Exercise:
Your answer must repeat the full listing, line for line.

_ _ _

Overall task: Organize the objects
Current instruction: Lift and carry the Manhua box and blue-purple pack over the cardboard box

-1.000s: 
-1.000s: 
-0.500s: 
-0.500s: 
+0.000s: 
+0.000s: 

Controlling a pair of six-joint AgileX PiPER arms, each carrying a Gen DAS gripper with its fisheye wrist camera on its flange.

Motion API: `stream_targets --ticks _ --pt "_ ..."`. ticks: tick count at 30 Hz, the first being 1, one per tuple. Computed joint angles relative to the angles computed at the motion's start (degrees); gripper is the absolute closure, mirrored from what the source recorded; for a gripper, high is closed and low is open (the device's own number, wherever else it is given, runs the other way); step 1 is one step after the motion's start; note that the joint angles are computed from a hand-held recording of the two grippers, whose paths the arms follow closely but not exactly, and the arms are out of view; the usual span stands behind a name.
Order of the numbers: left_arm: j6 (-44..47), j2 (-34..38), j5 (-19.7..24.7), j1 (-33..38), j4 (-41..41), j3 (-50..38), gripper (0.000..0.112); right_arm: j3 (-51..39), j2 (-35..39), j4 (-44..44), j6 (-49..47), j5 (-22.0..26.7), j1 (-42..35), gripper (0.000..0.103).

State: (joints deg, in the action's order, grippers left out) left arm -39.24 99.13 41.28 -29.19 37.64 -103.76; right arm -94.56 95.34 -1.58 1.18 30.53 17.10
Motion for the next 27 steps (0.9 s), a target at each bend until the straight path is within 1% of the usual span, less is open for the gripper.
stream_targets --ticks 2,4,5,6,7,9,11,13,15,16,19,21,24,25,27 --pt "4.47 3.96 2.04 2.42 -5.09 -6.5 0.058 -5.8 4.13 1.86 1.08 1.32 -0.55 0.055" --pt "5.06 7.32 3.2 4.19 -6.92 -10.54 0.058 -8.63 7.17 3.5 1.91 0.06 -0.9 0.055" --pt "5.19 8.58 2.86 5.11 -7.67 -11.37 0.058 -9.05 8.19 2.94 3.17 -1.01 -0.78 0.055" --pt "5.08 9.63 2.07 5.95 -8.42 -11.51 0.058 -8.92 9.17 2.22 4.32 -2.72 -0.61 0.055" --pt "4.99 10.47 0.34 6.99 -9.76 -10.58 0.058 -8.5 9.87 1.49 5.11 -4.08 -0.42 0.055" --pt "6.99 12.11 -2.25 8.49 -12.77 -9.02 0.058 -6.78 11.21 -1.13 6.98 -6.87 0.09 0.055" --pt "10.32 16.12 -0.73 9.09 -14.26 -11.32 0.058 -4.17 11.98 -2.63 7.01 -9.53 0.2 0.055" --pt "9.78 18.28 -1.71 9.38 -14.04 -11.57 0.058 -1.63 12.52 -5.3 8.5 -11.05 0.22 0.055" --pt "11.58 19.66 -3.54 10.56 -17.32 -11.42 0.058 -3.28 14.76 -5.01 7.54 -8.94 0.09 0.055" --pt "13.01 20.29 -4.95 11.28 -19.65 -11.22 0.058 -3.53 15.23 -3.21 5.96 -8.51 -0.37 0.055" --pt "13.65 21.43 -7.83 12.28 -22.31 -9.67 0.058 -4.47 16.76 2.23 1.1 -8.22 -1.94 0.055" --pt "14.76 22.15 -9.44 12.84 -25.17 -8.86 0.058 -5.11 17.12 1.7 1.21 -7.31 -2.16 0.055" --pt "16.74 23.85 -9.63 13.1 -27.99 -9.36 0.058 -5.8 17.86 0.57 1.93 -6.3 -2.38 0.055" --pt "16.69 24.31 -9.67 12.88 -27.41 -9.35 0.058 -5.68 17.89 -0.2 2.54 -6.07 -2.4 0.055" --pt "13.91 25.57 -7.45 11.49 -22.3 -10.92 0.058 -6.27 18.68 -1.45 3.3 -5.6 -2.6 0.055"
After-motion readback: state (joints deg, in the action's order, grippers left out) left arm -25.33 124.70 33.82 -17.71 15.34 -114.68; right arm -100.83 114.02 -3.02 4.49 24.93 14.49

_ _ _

Worked solution:
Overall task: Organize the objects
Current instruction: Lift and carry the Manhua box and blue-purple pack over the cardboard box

-1.000s: 
-1.000s: 
-0.500s: 
-0.500s: 
+0.000s: 
+0.000s: 

Controlling a pair of six-joint AgileX PiPER arms, each carrying a Gen DAS gripper with its fisheye wrist camera on its flange.

Motion API: `stream_targets --ticks _ --pt "_ ..."`. ticks: tick count at 30 Hz, the first being 1, one per tuple. Computed joint angles relative to the angles computed at the motion's start (degrees); gripper is the absolute closure, mirrored from what the source recorded; for a gripper, high is closed and low is open (the device's own number, wherever else it is given, runs the other way); step 1 is one step after the motion's start; note that the joint angles are computed from a hand-held recording of the two grippers, whose paths the arms follow closely but not exactly, and the arms are out of view; the usual span stands behind a name.
Order of the numbers: left_arm: j6 (-44..47), j2 (-34..38), j5 (-19.7..24.7), j1 (-33..38), j4 (-41..41), j3 (-50..38), gripper (0.000..0.112); right_arm: j3 (-51..39), j2 (-35..39), j4 (-44..44), j6 (-49..47), j5 (-22.0..26.7), j1 (-42..35), gripper (0.000..0.103).

State: (joints deg, in the action's order, grippers left out) left arm -39.24 99.13 41.28 -29.19 37.64 -103.76; right arm -94.56 95.34 -1.58 1.18 30.53 17.10
Motion for the next 27 steps (0.9 s), a target at each bend until the straight path is within 1% of the usual span, less is open for the gripper.
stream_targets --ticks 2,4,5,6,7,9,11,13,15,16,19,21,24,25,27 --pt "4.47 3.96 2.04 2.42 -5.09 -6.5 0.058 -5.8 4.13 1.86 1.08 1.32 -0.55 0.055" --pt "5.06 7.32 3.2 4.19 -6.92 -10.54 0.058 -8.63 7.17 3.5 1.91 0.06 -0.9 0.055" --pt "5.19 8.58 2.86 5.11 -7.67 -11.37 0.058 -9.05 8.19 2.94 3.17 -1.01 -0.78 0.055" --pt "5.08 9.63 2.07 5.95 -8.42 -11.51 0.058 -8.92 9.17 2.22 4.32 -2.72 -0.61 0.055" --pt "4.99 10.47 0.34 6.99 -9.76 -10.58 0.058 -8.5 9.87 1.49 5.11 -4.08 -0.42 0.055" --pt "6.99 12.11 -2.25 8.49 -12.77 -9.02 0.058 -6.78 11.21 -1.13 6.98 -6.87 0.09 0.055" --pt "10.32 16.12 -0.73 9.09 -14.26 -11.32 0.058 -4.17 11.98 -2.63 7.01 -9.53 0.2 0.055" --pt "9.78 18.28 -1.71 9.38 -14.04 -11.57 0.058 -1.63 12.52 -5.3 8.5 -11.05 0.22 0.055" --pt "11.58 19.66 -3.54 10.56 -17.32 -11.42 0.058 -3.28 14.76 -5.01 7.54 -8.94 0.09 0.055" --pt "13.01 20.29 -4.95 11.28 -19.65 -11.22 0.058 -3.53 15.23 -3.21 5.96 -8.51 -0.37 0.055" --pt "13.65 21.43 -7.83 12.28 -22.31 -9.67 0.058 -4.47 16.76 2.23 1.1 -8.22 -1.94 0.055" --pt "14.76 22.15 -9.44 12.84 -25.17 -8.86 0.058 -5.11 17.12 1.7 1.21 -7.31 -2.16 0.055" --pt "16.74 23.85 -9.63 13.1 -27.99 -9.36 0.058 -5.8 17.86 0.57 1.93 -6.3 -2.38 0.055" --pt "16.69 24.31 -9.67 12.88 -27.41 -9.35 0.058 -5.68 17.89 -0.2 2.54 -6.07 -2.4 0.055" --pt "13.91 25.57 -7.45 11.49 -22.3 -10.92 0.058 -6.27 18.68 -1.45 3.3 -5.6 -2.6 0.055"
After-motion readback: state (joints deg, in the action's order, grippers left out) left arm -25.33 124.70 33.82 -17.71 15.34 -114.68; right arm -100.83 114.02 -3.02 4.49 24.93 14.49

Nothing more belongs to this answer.